Mike Cote //February 1, 2012//

Former HP chief took on Senate campaign in California

Mike Cote //February 1, 2012//

 

Carly Fiorina didn’t wait too long to work on her second act. After leaving Hewlett-Packard in 2005, the first woman to run a Fortune 20 company took on another big challenge: running for U.S. Senate. While campaigning in 2010, the Republican challenger to incumbent Democrat and ultimate victor Barbara Boxer faced personal hardship but continued her political fight.

Fiorina will deliver the keynote address at ACG-Denver’s Rocky Mountain Corporate Growth Conference, capping the March 13-14 gathering at the Inverness Hotel and Conference Center. In an exclusive interview with ColoradoBiz, she talked about her personal struggles on the campaign trail and her recipe for restoring the economy.

I loved running for office. I loved it because it’s challenging, and I like a challenge. You meet so many fantastic people that you wouldn’t have had a chance to meet. I think it matters hugely that we bring new people into the political process. I think it matters hugely that we have people who understand how the economy actually works making decisions about things that will impact the economy. Would I do it again? Sure, given the right opportunity.

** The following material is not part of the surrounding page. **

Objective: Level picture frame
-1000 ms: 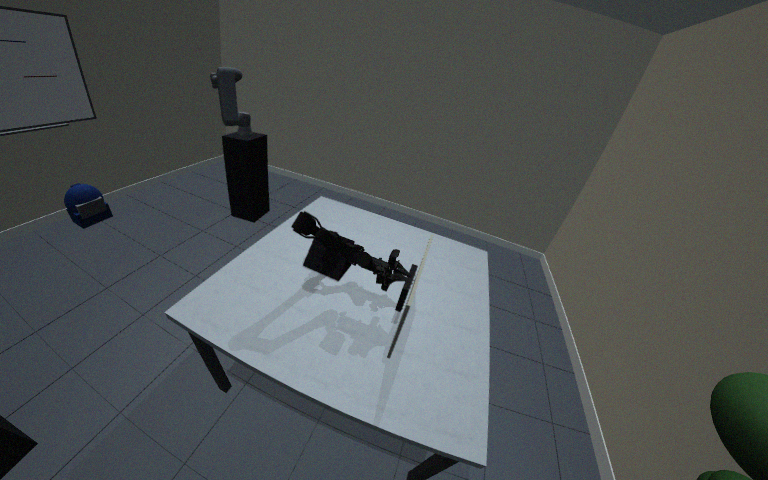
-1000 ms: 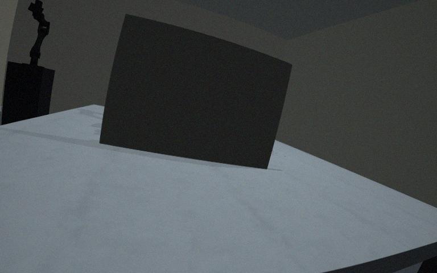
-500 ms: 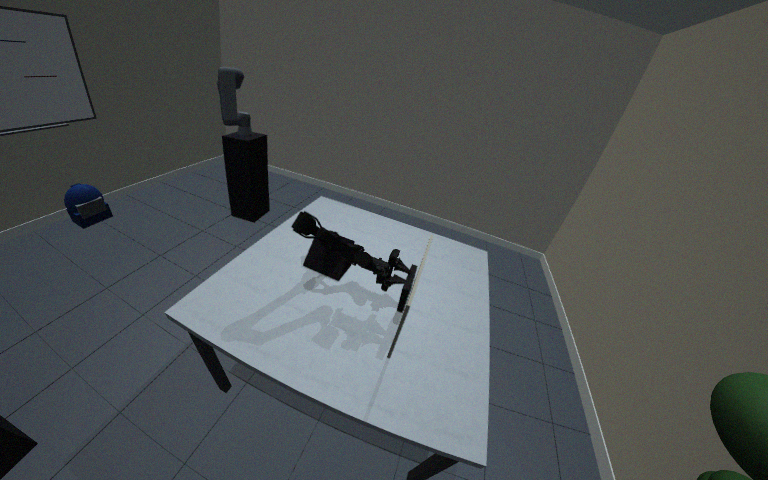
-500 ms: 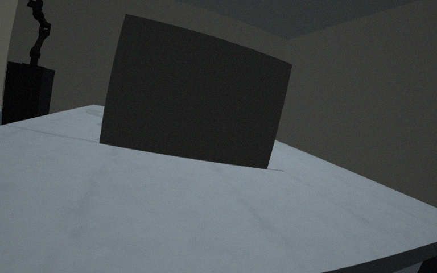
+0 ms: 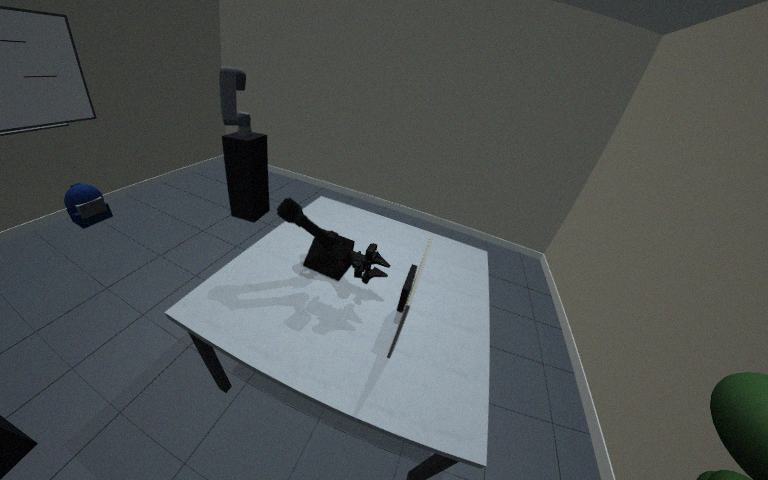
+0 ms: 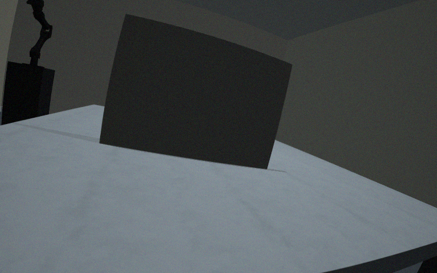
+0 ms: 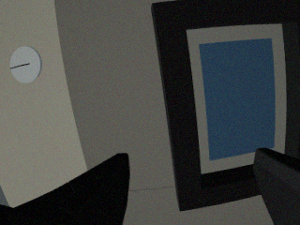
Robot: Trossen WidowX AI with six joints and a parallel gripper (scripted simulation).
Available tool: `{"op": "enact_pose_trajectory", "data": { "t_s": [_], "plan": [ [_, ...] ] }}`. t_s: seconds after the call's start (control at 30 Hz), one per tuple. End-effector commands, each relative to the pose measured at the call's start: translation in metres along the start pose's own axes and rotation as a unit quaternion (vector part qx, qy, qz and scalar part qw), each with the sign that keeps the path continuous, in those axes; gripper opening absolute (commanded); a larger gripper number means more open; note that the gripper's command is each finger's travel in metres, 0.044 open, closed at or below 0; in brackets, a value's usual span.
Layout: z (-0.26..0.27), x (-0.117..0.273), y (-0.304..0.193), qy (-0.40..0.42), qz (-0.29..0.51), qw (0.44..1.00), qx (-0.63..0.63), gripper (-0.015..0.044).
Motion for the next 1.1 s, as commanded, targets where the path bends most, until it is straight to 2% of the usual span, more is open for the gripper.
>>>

Losing a child is a tragedy you never get over. You learn to live with it. It makes you very grateful for the gift of life for yourself and for others. Cancer was a very, very tough passage. It’s tough physically, emotionally and spiritually, as any cancer survivor will tell you. But I’ve come to know in my life that all tough passages have blessings. They truly do. The blessings of cancer were many. My family is stronger. My faith is stronger. You have an intimate bond with other people who have gone through or who are going through cancer. And many of those are incredibly inspiring people.
I look back at my first day campaigning bald, and I think, wow. People thought of it as such a statement at the time. And I really didn’t. I was just bald and sick of wearing a wig. You can look back on the pictures, and I can see why it was shocking to some people.

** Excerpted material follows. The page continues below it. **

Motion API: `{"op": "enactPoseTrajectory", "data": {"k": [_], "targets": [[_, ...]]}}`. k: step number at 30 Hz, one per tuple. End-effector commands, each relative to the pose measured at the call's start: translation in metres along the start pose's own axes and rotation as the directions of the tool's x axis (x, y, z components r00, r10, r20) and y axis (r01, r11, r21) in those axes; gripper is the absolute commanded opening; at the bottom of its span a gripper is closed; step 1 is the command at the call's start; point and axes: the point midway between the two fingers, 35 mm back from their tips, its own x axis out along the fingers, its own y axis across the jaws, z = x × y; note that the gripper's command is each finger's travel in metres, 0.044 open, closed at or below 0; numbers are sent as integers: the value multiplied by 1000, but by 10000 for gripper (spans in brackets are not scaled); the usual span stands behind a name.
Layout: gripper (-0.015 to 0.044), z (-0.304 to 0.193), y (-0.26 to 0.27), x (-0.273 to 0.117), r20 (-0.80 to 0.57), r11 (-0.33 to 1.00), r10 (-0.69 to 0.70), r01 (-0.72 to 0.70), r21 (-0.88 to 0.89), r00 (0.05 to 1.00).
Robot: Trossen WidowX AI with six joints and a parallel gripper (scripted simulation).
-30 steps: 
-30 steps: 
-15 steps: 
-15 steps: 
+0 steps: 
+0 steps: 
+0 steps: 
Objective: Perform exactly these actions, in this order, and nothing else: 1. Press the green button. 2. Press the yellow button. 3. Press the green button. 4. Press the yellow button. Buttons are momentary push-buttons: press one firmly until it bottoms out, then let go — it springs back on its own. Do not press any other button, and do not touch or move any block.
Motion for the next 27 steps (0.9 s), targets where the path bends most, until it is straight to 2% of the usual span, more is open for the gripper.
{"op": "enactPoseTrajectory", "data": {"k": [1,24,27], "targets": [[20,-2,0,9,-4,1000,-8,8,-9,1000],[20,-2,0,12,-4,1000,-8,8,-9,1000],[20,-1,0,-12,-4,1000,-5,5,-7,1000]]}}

We have to do some fundamental things to restart economic growth. The single most damning statistic of our current economic situation is that there are fewer small businesses starting and more small businesses failing. That’s a big problem because small business is really the engine of growth in our economy. And they create most of the jobs.

We have to reform the tax code. It’s one thing for a company like HP to spend tens of millions of dollars a year on accountants and lawyers to get through a 10,000-page tax code. It’s another thing for a small business to do it. Tax rates are too high, competitively speaking. But beyond that it’s so complicated that small businesses are just getting choked by it.

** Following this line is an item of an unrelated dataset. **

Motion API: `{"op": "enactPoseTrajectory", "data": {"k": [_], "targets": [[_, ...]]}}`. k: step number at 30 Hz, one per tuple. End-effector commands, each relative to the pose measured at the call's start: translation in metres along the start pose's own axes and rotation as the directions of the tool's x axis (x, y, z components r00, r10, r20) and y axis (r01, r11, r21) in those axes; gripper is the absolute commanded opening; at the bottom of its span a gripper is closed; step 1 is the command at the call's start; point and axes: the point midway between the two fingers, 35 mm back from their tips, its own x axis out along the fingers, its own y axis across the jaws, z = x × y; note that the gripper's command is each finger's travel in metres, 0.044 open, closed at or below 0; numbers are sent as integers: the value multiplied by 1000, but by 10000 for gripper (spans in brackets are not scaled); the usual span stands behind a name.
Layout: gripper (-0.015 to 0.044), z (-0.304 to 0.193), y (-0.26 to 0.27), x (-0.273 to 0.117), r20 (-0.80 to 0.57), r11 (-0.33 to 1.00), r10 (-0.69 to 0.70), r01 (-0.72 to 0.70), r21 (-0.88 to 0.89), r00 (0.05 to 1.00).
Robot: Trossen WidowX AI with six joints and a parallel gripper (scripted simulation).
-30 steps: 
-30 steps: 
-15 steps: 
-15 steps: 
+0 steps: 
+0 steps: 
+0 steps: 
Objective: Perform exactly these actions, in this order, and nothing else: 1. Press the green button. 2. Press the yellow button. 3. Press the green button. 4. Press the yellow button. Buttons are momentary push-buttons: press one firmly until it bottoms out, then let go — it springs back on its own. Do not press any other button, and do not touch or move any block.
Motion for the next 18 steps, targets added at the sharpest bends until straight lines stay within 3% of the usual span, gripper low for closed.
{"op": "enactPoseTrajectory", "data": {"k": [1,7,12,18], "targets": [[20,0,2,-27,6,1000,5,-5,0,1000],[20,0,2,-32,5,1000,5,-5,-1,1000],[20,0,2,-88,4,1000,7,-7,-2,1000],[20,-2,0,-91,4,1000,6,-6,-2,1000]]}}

We have to go through absolutely every single regulation on the books and eliminate every single one of them that harms small businesses. And there are probably millions of them. It’s one thing for a big business with big lobbying money to influence the system, to have regulations help them or not harm them. Small businesses don’t have that option. Every time a regulation gets puts on the books, it creates a cost and another burden of complexity for small business. I’m not saying that some regulations aren’t required. But when you’re telling a small dairy farmer in California that is he going to run afoul of global warming regulations if he has more than a hundred cattle, we’ve gone too far.

We have to restore the entrepreneurial foundation of this nation. Starting a little business is how most people get started on the American dream. It’s how most immigrants get started. It’s how most women get started. They open their business in their kitchen. It’s how most minorities get started. It’s how I got started.
To open a small business means taking a risk. We have made it so burdensome to take risks that people simply aren’t. We need to restore the culture where we say to people “Dream big; take a risk; take a chance.”